Make teams work efficiently is not the easiest task of a manager
All can go great for a long time and suddenly it turn sour. The manager does not always have the best position to understand what happens since sometime he/she can be part of the problem. To help teams evolve, we like to base our work on solid models. One models we like to share with our managers is the Lencioni’s pyramid model. It’s easy to understand and to memorize. Obviously this only works for certain needs. So what is the Lencioni Model?
The Lencioni Model
The Lencioni model is a framework for diagnosing and treating dysfunction within an organization. It was first published in 2002 in a book called "The Five Dysfunctions of a Team," by Patrick Lencioni which became a New York Times best seller.

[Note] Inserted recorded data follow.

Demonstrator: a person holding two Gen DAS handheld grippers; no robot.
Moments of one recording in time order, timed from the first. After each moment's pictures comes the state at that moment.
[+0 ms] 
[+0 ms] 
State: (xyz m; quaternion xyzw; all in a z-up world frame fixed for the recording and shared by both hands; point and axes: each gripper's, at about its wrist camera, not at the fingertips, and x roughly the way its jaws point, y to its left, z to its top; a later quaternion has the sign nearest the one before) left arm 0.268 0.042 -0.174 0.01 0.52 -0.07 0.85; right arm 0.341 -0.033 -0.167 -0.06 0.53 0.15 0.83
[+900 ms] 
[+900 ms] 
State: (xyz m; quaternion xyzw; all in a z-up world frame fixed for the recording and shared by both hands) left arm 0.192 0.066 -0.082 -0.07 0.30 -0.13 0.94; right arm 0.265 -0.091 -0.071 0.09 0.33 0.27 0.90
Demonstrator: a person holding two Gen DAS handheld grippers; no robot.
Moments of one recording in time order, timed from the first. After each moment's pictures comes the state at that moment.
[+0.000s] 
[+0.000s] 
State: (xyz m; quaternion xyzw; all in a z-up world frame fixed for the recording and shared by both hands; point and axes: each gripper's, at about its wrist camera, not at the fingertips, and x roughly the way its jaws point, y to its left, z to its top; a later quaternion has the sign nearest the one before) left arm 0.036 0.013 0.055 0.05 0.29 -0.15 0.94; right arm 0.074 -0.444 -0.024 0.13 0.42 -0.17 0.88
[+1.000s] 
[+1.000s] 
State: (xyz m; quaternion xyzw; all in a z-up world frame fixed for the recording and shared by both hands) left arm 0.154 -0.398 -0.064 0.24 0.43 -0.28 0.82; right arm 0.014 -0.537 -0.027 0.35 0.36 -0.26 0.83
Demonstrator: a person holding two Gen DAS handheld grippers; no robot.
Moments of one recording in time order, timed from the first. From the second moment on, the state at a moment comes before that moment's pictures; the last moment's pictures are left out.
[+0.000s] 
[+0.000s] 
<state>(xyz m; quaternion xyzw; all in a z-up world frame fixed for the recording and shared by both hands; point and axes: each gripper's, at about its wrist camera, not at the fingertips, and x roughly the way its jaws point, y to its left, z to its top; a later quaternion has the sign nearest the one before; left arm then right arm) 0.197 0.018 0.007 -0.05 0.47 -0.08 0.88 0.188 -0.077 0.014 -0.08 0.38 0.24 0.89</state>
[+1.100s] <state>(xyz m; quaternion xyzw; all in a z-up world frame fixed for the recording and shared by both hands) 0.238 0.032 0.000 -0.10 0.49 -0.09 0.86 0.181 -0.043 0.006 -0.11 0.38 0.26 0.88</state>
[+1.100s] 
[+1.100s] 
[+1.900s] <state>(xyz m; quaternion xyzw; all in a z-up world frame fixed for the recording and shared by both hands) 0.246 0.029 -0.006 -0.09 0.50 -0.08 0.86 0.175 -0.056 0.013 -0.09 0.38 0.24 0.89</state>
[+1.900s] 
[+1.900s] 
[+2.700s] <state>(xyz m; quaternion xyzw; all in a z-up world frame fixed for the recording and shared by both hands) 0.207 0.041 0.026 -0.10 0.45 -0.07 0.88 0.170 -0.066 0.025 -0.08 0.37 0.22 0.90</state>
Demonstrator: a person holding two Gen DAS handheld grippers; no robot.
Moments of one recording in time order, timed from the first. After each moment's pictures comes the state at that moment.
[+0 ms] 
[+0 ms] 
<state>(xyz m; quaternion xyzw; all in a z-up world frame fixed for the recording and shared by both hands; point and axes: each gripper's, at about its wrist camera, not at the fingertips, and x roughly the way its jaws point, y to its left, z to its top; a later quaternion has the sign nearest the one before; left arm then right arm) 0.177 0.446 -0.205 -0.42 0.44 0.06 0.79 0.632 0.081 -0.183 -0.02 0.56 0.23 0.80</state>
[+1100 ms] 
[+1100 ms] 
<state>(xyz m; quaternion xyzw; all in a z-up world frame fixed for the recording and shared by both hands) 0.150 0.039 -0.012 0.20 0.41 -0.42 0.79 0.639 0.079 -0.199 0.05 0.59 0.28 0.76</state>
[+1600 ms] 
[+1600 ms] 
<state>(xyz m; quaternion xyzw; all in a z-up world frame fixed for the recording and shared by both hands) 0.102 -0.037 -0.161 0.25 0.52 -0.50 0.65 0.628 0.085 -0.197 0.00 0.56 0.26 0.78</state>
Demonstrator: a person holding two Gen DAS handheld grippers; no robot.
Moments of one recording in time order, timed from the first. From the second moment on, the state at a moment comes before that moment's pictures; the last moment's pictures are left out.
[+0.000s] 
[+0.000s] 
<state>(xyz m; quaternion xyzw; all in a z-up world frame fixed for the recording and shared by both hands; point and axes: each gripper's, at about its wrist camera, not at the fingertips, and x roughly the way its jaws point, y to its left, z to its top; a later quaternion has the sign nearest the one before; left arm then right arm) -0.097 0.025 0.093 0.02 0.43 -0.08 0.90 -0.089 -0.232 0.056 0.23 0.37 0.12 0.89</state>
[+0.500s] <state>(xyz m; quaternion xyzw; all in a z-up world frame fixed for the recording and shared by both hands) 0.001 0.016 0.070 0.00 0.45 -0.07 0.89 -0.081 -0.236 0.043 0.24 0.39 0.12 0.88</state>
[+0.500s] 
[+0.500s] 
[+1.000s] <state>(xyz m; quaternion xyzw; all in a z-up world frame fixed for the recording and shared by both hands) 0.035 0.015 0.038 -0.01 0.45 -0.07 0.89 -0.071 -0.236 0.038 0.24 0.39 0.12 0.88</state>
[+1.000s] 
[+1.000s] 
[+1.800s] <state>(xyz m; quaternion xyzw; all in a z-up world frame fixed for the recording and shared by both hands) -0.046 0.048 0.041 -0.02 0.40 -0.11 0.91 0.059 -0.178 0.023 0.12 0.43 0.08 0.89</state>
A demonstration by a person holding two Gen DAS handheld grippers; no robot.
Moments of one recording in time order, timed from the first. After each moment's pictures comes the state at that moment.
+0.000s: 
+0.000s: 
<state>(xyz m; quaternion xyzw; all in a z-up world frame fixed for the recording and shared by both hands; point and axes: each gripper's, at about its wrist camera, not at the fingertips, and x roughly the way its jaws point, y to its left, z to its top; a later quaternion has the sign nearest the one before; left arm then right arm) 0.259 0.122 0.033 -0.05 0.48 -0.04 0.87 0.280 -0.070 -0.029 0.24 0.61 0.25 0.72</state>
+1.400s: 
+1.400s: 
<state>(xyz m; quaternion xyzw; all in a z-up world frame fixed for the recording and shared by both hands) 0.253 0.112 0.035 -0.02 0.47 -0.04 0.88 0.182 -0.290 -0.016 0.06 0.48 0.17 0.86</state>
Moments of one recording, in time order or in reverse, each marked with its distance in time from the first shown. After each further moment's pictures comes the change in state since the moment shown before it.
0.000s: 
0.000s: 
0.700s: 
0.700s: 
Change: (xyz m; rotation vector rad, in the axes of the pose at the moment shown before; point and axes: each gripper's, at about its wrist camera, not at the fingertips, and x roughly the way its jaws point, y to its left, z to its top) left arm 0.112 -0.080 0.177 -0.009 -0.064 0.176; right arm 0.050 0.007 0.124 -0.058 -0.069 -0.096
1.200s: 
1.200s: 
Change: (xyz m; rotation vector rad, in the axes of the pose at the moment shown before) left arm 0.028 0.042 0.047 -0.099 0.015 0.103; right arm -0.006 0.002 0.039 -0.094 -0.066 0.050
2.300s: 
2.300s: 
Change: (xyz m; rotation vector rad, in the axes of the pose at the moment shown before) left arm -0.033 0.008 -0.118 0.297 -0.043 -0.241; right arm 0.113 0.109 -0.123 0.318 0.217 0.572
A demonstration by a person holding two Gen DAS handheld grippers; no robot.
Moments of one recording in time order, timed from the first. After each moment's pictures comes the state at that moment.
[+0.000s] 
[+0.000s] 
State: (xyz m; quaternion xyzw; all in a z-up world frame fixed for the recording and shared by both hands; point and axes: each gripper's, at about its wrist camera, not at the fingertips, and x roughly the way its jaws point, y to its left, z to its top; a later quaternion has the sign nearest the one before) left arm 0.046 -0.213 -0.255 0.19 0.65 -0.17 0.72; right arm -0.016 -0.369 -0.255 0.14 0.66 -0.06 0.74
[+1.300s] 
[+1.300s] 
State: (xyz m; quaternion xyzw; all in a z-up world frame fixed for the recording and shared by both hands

Lencioni used the model to describe five main problems that plague an organization if they are not addressed properly: Trust, Conflict, Commitment, Accountability and Results. A brief video on the model is also available. The Lencioni model is arranged in a pyramid shape, with trust as the foundation and disregard for results at the peak. The other dysfunctions are layered on top of each other in ascending order.
Leadership should recognize these dysfunctions, examine their underlying causes, and collaborate with other leaders to develop a plan for addressing them, leading to more efficient teams. To assess the level of dysfunction in your organization, consider the following questions:
Does your team feel confident in voicing their thoughts or concerns?
Do team members look forward to or dread team meetings?
Can the team make decisions efficiently without getting bogged down in lengthy discussions?
Are team members held accountable for their actions and behavior?
Does the team prioritize the collective good over individual interests?
For successful leadership, it is important to demonstrate trust and openness, foster productive disagreement, clearly define roles and responsibilities, set high yet achievable standards, and celebrate team members who exceed expectations.